▶ Exercise brief: Among the entries below, determine how many lines contain the word "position" and state only that figure.

***** Data *****

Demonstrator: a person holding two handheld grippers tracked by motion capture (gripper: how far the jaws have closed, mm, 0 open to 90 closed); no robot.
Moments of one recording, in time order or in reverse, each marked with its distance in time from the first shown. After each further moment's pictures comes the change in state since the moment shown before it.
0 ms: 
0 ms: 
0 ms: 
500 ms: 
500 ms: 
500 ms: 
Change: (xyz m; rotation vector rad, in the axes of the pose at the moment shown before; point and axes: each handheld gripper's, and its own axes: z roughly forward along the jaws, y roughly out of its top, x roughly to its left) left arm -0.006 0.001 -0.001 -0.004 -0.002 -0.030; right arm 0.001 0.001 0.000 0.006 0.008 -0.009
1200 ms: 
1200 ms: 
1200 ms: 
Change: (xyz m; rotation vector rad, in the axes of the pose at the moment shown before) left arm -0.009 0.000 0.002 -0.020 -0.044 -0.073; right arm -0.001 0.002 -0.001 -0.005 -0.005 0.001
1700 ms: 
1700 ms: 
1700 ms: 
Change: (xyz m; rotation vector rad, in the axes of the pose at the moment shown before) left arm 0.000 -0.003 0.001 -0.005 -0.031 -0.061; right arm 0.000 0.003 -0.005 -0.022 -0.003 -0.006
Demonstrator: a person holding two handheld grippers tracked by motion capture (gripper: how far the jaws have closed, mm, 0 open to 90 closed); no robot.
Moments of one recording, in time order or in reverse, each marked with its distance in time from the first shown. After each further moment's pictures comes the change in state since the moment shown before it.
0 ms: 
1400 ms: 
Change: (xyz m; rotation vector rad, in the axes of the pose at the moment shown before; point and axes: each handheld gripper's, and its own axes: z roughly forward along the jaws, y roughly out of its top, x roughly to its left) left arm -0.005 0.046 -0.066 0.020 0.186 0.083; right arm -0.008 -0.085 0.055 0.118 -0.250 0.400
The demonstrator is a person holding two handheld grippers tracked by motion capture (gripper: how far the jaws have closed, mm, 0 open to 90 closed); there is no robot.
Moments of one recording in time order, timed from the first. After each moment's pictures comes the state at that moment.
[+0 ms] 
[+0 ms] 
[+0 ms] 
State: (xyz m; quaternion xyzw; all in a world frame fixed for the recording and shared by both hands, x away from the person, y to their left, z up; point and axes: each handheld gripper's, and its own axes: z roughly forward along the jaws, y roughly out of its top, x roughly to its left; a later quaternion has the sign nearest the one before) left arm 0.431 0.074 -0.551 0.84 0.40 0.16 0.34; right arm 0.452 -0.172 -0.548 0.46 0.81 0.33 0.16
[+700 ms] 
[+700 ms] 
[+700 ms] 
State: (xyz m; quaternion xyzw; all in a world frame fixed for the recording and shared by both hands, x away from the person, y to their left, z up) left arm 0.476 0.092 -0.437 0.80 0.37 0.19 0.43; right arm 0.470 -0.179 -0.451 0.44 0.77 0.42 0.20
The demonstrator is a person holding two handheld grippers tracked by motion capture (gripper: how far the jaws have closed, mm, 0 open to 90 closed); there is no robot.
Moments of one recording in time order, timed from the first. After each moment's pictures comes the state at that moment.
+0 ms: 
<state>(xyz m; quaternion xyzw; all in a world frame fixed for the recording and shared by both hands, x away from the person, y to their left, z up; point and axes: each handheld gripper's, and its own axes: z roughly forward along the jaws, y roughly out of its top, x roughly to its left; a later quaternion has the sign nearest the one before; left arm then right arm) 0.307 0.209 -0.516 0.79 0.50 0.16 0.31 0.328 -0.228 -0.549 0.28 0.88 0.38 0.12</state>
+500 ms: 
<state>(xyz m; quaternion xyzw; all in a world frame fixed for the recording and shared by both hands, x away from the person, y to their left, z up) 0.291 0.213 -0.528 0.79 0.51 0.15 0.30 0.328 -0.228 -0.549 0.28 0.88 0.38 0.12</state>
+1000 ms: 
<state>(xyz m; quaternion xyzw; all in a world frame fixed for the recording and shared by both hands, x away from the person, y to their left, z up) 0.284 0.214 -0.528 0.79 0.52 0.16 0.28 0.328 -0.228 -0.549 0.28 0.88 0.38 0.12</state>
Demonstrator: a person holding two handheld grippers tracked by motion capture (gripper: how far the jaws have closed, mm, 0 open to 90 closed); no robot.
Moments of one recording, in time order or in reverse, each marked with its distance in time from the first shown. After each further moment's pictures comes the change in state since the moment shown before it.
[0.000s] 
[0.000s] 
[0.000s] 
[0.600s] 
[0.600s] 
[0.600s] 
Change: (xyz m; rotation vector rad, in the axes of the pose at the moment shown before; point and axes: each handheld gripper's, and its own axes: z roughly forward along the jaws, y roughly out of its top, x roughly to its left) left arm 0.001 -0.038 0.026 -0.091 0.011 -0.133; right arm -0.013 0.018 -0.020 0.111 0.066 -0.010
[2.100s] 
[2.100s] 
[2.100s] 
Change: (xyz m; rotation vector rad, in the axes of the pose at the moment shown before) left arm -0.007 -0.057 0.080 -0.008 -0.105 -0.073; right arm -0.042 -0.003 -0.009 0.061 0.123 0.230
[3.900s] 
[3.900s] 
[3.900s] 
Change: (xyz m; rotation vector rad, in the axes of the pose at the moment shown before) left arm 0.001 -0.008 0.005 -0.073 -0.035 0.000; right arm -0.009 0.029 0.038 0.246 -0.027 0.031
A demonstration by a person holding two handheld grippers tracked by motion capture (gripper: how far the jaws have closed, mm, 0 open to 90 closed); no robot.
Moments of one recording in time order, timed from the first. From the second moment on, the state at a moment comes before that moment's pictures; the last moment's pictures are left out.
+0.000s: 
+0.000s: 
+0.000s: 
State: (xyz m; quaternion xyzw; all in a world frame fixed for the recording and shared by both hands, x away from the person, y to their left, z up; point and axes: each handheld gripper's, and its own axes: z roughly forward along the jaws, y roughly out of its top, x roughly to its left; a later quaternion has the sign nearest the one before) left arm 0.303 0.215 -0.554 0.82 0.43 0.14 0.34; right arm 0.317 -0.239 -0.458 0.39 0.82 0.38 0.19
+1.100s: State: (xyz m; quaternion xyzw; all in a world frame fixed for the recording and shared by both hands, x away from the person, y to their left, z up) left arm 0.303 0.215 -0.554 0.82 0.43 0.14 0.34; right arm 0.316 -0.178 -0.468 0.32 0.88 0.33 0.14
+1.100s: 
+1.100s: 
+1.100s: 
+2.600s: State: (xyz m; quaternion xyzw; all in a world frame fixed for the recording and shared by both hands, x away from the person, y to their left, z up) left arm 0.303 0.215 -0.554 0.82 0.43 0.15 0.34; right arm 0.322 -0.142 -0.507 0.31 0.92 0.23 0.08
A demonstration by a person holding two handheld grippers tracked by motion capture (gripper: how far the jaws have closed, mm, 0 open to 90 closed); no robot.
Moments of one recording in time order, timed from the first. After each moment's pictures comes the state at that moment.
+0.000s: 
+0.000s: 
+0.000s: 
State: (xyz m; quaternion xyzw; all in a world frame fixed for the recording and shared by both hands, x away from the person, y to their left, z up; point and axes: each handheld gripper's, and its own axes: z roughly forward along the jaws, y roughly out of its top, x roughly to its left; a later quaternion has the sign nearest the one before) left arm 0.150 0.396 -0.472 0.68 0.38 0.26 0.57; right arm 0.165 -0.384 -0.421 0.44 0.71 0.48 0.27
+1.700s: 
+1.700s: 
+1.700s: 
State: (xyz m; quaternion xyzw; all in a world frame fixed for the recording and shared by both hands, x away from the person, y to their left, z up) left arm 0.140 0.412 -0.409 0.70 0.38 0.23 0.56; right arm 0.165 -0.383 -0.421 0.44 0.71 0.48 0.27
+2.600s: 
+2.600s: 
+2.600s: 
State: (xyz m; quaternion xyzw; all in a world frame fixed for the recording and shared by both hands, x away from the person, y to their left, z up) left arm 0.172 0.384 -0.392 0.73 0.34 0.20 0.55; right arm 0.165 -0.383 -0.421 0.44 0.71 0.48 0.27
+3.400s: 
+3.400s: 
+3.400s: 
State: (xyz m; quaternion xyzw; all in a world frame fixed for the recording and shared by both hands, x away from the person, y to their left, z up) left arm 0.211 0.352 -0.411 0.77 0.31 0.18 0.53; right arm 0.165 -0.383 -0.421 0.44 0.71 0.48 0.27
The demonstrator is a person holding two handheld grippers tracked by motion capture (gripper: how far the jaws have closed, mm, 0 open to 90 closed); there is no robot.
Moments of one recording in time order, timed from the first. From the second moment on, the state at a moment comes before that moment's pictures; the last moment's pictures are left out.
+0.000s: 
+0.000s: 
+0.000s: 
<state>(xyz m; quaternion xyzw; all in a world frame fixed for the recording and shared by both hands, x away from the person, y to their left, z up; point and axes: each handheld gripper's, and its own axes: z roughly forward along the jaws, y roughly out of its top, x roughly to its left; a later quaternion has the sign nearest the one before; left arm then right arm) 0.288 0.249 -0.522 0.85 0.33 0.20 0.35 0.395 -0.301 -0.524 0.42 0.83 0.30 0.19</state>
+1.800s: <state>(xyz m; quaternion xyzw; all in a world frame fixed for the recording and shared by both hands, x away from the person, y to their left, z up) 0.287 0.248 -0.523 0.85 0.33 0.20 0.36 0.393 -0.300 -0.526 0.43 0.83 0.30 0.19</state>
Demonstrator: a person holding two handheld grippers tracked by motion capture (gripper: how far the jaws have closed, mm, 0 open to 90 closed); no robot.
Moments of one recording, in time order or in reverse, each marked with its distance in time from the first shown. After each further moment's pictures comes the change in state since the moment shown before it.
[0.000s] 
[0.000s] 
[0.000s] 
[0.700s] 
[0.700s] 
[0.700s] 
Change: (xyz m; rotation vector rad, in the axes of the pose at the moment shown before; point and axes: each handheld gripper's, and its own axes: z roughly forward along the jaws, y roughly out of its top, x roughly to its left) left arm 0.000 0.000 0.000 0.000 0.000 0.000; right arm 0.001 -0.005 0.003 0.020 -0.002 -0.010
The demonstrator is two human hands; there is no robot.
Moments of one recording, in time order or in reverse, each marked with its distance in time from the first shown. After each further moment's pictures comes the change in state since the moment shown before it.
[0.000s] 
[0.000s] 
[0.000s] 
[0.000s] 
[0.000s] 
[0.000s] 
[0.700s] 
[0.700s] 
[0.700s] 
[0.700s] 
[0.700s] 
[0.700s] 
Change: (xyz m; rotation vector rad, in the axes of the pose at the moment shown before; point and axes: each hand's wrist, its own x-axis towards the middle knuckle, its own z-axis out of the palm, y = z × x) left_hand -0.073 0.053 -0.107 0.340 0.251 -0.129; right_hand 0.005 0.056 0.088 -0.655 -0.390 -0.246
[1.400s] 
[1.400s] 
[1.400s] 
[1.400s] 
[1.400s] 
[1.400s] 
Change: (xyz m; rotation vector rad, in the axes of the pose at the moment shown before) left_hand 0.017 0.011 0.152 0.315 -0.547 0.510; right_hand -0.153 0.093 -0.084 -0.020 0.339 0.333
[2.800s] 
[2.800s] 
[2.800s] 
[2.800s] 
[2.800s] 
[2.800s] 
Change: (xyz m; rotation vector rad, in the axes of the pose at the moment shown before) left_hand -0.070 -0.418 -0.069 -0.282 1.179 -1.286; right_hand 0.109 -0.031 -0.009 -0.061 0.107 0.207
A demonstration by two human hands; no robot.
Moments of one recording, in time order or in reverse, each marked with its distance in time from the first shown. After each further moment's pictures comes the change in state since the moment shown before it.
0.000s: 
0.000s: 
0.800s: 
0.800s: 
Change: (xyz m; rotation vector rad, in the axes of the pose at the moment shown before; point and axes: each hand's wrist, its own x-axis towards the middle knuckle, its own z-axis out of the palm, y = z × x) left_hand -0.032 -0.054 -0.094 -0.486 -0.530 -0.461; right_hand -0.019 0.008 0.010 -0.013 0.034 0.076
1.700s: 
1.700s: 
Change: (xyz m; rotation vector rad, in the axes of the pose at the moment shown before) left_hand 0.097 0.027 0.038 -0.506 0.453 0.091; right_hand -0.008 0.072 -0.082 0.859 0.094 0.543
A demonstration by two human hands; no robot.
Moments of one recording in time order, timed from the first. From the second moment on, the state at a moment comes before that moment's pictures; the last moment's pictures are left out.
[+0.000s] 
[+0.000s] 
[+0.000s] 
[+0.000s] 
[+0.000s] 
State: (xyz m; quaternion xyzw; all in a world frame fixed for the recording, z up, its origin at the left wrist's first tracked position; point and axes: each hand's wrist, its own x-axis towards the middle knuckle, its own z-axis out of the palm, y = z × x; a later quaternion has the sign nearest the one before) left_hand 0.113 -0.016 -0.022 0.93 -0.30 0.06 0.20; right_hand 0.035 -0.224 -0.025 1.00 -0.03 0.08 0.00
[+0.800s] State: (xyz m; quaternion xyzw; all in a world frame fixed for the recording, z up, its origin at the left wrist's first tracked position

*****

▶ Output for this exercise: 2